▶ Aim of the task:
Report how many lines of the data contain the string "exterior". Add nothing.
=== Data for review ===
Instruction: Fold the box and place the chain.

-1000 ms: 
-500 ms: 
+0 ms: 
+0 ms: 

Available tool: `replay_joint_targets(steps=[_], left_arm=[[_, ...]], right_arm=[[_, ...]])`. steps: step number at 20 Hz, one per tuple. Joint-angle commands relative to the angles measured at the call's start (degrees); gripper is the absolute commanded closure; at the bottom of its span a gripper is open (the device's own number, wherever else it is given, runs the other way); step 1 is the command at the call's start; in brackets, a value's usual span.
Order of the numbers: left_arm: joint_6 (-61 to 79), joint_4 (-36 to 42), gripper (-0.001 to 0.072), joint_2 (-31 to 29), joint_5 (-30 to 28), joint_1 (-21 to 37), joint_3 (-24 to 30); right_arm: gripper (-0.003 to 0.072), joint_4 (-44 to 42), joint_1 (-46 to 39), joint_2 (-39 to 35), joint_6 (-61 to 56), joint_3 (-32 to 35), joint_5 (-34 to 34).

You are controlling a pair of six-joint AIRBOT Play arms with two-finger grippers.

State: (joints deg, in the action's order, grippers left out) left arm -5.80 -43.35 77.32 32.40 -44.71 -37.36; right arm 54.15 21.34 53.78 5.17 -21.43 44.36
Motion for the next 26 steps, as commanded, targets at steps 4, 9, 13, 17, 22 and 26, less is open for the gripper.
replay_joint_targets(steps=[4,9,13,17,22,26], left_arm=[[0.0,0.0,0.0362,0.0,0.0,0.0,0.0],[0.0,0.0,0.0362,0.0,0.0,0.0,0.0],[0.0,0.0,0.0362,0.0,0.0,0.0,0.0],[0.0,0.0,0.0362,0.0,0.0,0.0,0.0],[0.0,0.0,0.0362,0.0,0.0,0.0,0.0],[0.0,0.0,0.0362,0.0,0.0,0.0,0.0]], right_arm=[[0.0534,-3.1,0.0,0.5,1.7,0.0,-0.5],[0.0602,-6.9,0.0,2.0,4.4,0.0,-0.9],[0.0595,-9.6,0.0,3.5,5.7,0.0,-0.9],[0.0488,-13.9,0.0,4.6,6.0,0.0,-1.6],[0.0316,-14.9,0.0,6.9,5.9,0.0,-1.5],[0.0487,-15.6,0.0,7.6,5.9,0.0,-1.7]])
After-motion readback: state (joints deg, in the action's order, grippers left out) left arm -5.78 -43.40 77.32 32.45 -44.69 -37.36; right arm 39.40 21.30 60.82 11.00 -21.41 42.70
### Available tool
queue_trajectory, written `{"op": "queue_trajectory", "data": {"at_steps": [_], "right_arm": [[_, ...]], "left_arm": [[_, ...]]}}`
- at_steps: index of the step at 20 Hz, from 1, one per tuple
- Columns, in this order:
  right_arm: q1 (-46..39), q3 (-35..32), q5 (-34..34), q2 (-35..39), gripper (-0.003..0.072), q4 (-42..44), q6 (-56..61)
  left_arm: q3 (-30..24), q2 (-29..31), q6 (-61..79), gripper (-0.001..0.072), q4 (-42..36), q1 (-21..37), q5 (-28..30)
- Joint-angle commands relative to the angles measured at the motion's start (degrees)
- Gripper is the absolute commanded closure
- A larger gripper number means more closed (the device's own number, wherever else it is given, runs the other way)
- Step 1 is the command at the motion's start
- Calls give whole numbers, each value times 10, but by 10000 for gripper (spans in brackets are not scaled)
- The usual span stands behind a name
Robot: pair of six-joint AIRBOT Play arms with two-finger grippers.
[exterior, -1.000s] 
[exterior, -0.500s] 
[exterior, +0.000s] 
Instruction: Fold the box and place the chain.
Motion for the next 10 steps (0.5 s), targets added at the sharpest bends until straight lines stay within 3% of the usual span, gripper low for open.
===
▶ Solution for this exercise:
3